Let's visualize the probability distributions to see how well each method mimics the teacher's outputs:

In [None]:
# Get predictions from all models
surrogate_preds = experiment_probs.get_student_predictions('test')
kd_preds = experiment_kd.get_student_predictions('test')

# Extract teacher probabilities
teacher_probs = db_with_probs.test_data.copy()
for col in db_with_probs.original_prob.columns:
    if col in ['prob_class_1', 'prob_1']:
        teacher_probs = db_with_probs.original_prob[col].values
        break
if isinstance(teacher_probs, pd.DataFrame):
    teacher_probs = teacher_probs.iloc[:, 1].values  # Get positive class probability

# Plot distributions
plt.figure(figsize=(12, 6))

sns.kdeplot(teacher_probs, label='Teacher', color='blue', linewidth=2)
sns.kdeplot(surrogate_preds['prob_1'], label='Surrogate', color='red', linewidth=2)
sns.kdeplot(kd_preds['prob_1'], label='Knowledge Distillation', color='green', linewidth=2)

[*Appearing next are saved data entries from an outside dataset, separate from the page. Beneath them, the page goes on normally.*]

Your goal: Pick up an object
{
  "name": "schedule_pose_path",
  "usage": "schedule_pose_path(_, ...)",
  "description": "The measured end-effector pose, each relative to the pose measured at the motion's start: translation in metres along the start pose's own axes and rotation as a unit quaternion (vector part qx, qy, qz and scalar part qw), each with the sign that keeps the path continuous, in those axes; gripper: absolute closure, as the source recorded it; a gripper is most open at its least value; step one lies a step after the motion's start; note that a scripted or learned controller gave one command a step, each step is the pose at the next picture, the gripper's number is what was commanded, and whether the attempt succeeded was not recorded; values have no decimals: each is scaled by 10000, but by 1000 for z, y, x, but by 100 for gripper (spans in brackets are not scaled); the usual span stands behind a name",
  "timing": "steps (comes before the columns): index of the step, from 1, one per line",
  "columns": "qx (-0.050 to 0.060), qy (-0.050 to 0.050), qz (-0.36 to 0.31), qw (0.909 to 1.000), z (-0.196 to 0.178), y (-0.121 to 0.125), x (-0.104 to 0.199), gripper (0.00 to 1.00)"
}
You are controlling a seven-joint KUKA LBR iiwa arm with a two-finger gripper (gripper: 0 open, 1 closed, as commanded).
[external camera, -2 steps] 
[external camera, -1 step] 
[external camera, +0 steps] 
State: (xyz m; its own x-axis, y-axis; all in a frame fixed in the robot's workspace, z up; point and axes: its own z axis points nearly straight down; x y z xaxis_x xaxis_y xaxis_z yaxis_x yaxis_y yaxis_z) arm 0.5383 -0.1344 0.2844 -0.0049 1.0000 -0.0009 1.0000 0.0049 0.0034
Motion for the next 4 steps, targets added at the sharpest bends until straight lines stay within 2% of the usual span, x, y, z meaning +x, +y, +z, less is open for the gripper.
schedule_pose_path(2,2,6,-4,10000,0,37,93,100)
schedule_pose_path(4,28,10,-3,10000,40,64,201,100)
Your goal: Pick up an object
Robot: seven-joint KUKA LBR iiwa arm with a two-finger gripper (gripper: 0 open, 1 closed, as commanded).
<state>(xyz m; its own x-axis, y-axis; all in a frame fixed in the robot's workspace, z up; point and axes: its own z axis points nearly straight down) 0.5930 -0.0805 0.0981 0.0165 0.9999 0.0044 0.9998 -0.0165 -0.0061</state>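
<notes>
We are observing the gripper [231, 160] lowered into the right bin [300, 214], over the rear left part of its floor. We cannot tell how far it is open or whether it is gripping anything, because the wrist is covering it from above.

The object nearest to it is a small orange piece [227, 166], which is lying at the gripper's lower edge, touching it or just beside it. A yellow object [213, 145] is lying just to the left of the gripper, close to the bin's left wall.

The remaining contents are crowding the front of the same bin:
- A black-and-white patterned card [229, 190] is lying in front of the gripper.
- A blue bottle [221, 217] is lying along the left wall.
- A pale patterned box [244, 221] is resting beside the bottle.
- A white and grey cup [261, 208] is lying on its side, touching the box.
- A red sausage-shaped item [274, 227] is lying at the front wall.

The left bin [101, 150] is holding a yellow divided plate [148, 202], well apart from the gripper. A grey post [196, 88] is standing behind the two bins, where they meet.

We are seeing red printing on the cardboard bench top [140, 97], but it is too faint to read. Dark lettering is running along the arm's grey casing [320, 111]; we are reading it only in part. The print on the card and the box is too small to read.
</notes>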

plt.xlabel('Probability of Positive Class')
plt.ylabel('Density')
plt.title('Comparison of Probability Distributions')
plt.legend()
plt.grid(alpha=0.3)

plt.tight_layout()
plt.show()

## Conclusion

In this notebook, we explored the core components of the DeepBridge library:

1. **DBDataset**: A versatile class for managing datasets, features, and models
   - Creating datasets from unified or split data
   - Handling categorical features
   - Adding models and predictions
   - Generating synthetic data

2. **Experiment**: A powerful tool for running distillation experiments
   - Training student models using different distillation methods
   - Evaluating and comparing model performance
   - Analyzing distribution similarity

3. **Distillation Methods**: Different approaches to model compression
   - Surrogate models for direct mimicry
   - Knowledge distillation for more nuanced learning

DeepBridge makes it easy to compress complex models into simpler ones without significantly sacrificing performance, enabling faster inference, reduced memory requirements, and easier deployment.